Researchers identify asymmetric generalization problem in LLM unlearning benchmarks
A new arXiv paper argues that existing machine unlearning benchmarks for LLMs suffer from under-forgetting and over-forgetting due to an asymmetric generalization problem. The authors propose that evaluation must cover diverse query formulations of target facts to reliably measure knowledge removal while preserving unrelated capabilities.

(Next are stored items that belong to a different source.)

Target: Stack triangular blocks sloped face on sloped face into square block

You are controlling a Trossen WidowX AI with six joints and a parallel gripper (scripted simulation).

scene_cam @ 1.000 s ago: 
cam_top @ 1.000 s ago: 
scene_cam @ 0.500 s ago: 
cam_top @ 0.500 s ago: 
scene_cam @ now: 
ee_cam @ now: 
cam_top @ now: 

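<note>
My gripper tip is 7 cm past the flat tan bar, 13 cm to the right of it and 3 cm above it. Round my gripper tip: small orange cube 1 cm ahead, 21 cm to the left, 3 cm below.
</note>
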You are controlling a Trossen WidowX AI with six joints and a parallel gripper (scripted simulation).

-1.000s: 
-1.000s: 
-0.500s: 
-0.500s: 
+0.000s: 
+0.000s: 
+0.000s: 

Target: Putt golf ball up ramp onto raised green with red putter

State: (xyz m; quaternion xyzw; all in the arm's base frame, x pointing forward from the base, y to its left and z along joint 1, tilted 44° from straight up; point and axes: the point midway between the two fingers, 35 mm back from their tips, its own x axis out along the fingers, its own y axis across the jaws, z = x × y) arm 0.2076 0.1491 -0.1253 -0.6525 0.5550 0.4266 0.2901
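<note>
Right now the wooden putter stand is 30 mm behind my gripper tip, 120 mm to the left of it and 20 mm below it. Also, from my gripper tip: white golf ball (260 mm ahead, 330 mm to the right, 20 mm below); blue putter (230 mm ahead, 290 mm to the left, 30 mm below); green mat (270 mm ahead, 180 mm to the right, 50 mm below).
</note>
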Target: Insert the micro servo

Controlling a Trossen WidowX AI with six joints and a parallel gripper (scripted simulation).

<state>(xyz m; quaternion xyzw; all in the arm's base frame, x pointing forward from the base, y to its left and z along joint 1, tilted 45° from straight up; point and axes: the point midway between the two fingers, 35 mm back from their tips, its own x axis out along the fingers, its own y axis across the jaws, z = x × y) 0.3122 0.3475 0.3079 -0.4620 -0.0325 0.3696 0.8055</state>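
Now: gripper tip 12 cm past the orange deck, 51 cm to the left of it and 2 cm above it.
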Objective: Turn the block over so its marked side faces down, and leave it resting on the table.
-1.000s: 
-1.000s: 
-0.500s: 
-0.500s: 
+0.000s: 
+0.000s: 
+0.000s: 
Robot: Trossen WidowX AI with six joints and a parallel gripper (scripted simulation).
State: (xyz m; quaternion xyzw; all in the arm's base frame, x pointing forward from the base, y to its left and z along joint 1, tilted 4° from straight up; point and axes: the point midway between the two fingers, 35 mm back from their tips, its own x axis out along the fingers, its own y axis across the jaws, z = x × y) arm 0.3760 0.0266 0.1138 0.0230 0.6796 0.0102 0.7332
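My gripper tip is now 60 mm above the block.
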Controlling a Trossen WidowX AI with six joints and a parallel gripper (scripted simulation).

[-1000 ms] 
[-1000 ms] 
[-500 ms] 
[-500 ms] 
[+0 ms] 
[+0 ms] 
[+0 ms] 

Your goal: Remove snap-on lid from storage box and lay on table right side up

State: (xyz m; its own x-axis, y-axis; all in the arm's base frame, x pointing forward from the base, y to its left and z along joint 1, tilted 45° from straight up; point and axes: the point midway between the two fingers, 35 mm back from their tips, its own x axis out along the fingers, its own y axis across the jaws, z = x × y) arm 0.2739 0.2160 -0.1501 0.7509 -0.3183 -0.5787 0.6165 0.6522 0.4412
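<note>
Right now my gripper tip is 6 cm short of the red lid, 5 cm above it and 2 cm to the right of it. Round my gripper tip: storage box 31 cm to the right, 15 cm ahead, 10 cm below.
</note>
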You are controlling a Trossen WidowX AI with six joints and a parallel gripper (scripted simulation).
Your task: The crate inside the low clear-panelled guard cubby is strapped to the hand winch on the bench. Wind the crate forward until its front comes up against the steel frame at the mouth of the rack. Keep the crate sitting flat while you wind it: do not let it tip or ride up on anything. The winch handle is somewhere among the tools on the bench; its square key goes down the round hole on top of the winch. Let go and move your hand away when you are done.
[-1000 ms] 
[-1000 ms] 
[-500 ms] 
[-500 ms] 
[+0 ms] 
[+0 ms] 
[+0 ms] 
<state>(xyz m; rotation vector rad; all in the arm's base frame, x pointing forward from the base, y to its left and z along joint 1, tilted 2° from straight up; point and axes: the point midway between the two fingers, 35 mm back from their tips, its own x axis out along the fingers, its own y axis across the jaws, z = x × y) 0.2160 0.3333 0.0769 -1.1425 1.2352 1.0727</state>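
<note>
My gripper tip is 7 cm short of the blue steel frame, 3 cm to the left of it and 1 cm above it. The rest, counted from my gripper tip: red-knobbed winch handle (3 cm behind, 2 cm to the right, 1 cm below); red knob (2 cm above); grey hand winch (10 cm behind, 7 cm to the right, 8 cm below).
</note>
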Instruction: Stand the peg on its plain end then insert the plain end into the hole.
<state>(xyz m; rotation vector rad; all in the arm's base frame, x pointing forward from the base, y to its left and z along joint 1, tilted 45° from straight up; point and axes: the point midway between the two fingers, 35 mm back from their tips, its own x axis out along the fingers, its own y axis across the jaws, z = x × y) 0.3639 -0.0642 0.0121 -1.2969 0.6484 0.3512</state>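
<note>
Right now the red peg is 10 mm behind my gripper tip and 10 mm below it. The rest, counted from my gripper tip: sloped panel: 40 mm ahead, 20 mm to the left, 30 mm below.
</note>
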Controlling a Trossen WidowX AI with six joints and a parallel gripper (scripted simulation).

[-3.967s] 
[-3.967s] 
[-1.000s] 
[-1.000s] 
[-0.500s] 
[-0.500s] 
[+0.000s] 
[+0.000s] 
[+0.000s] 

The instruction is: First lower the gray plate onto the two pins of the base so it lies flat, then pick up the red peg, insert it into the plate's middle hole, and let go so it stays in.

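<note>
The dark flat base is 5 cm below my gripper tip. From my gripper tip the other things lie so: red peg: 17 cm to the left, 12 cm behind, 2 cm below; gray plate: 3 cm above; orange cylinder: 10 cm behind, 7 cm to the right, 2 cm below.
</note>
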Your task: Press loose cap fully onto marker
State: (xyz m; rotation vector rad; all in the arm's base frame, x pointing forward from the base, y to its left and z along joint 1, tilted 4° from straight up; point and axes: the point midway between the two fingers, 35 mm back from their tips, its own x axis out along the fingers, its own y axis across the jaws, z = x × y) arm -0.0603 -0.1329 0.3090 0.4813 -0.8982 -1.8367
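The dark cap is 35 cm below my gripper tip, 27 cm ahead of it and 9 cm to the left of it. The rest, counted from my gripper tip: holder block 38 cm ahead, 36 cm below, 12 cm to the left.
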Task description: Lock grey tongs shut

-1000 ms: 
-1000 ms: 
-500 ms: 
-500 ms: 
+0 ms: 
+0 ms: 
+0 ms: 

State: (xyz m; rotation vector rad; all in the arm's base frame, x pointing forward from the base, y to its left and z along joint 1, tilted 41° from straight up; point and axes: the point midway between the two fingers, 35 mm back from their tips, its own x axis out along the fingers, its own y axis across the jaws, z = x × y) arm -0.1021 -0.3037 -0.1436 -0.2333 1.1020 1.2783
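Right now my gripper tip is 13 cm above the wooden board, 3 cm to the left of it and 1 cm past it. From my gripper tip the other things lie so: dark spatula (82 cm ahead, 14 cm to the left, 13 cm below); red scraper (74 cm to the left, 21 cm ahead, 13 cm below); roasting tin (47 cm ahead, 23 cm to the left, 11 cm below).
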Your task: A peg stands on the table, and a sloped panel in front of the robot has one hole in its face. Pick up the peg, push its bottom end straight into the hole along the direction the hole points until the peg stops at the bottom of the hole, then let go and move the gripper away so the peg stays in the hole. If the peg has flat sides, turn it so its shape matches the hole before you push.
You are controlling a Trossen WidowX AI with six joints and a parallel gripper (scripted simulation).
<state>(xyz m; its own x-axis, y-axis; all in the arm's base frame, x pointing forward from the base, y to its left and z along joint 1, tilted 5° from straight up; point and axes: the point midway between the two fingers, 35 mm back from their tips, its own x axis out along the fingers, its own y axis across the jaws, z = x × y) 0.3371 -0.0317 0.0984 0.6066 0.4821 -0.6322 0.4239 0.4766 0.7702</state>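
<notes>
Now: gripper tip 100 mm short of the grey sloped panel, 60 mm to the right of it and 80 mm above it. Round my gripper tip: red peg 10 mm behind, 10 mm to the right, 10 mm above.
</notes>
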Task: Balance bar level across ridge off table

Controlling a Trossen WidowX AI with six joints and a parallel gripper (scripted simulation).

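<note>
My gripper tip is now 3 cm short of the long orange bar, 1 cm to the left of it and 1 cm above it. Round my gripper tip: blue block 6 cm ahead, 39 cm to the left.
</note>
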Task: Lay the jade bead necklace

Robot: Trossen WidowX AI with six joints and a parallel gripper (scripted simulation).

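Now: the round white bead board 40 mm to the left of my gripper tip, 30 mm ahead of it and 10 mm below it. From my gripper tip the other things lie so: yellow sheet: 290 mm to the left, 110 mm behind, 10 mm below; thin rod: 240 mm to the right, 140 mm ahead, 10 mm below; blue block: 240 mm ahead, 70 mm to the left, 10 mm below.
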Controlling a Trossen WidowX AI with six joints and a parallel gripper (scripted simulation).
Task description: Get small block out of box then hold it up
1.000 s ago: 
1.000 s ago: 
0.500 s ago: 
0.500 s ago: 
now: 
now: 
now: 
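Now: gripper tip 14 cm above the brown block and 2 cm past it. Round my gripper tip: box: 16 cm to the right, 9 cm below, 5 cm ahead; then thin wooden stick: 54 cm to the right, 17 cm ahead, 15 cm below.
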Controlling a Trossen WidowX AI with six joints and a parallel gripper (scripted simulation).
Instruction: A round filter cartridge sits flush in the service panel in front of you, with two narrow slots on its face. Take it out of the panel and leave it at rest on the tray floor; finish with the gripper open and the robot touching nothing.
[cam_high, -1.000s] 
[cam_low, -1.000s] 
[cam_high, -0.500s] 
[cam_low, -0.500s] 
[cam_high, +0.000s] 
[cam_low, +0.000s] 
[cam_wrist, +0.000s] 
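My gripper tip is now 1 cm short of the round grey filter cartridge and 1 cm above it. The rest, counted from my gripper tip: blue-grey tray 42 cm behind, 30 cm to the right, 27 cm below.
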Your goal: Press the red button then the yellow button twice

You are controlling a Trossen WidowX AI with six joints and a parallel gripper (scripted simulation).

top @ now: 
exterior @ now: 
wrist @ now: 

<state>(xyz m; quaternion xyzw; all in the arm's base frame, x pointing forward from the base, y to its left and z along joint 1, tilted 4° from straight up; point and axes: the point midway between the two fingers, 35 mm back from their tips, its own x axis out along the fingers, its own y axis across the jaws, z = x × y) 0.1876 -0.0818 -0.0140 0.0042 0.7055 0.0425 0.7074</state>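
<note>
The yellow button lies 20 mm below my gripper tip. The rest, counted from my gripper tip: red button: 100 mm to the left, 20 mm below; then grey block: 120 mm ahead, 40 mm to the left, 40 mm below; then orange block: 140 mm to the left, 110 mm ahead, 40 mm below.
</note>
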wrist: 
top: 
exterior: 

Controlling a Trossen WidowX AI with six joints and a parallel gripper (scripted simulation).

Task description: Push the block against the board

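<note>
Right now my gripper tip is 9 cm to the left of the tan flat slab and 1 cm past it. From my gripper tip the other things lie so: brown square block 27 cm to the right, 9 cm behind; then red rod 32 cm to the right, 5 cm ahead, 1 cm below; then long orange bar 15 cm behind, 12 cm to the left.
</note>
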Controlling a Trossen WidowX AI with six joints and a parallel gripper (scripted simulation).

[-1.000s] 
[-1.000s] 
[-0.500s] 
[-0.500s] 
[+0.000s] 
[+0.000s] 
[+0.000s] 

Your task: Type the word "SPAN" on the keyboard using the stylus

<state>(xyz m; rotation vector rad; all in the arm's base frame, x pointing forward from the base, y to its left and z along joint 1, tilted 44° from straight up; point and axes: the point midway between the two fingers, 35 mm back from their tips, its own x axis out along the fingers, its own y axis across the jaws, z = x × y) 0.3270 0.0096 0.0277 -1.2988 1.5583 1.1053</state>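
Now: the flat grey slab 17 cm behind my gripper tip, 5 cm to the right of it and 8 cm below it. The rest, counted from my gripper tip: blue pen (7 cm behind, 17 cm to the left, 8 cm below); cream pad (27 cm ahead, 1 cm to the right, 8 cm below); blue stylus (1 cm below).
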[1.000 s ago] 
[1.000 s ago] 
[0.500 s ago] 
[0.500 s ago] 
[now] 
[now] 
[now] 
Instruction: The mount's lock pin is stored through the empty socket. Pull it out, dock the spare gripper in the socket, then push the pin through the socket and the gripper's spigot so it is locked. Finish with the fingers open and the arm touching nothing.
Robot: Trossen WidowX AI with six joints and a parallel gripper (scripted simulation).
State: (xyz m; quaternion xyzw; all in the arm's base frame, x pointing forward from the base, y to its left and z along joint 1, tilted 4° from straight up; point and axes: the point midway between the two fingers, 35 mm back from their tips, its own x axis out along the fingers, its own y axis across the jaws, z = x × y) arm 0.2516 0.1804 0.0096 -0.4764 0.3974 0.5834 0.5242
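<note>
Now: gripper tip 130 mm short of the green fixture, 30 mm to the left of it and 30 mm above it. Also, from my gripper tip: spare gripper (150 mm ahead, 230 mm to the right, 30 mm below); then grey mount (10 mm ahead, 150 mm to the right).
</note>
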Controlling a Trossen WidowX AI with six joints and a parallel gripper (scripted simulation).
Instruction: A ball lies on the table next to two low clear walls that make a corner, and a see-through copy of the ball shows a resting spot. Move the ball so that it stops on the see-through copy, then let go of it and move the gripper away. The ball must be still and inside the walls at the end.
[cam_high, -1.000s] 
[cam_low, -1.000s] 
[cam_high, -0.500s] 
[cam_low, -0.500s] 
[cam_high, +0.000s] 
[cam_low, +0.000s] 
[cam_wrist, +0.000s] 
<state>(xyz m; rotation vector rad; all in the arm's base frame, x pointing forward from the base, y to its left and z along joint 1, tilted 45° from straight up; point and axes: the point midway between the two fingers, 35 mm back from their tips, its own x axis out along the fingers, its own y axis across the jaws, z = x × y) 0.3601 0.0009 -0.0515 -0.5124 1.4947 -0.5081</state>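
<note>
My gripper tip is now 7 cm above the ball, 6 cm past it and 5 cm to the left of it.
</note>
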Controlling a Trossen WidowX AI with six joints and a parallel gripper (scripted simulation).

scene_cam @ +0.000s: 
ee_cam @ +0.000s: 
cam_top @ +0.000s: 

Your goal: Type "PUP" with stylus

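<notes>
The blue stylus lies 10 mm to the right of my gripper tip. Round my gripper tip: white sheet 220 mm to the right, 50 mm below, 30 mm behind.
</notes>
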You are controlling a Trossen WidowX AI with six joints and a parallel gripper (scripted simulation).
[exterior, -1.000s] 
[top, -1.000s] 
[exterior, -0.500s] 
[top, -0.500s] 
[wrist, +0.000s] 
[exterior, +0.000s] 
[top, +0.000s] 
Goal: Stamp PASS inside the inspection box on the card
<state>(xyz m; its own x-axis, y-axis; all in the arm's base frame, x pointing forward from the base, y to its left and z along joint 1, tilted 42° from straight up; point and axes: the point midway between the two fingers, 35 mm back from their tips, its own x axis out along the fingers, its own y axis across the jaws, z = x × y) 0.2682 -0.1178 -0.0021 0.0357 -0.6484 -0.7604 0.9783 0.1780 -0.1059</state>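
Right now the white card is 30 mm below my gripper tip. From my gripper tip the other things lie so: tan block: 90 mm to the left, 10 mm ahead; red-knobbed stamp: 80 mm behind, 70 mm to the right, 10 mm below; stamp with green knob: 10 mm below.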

Community applies Anthropic's J-space lens to open Qwen3-8B for agent guardrails
A Reddit user replicated Anthropic's J-space research on the open-source Qwen3-8B model, using a Jacobian lens to detect silent internal reasoning before tool calls. They then wired this into agent guards to intercept prose drift (e.g., leaning toward natural language instead of JSON), enabling stop/cancel/keep decisions.
Anthropic reveals J-space inside Claude Opus 4.6, offering clearest view yet of LLM internal reasoning
Anthropic developed the Jacobian lens (J-lens) to uncover a hidden area called J-space inside Claude Opus 4.6, revealing individual words related to the model's output. Separately, a researcher released the BABEL codec for GPT-2 small, achieving 94.7% behavior reconstruction and enabling bidirectional reading/writing of the model's internal state. These advances give practitioners unprecedented insight into how language models think.
VLMs encode correct object counts internally but output wrong answers, study finds
A new arXiv paper investigates why vision-language models (VLMs) fail at basic object counting. By training probes on internal activations across four VLMs and five counting datasets, researchers found that nonlinear probes can reliably detect counting errors, indicating that models often encode the correct count even when they output the wrong answer. SVCCA analysis further confirms a misalignment between internal representations and verbalized outputs.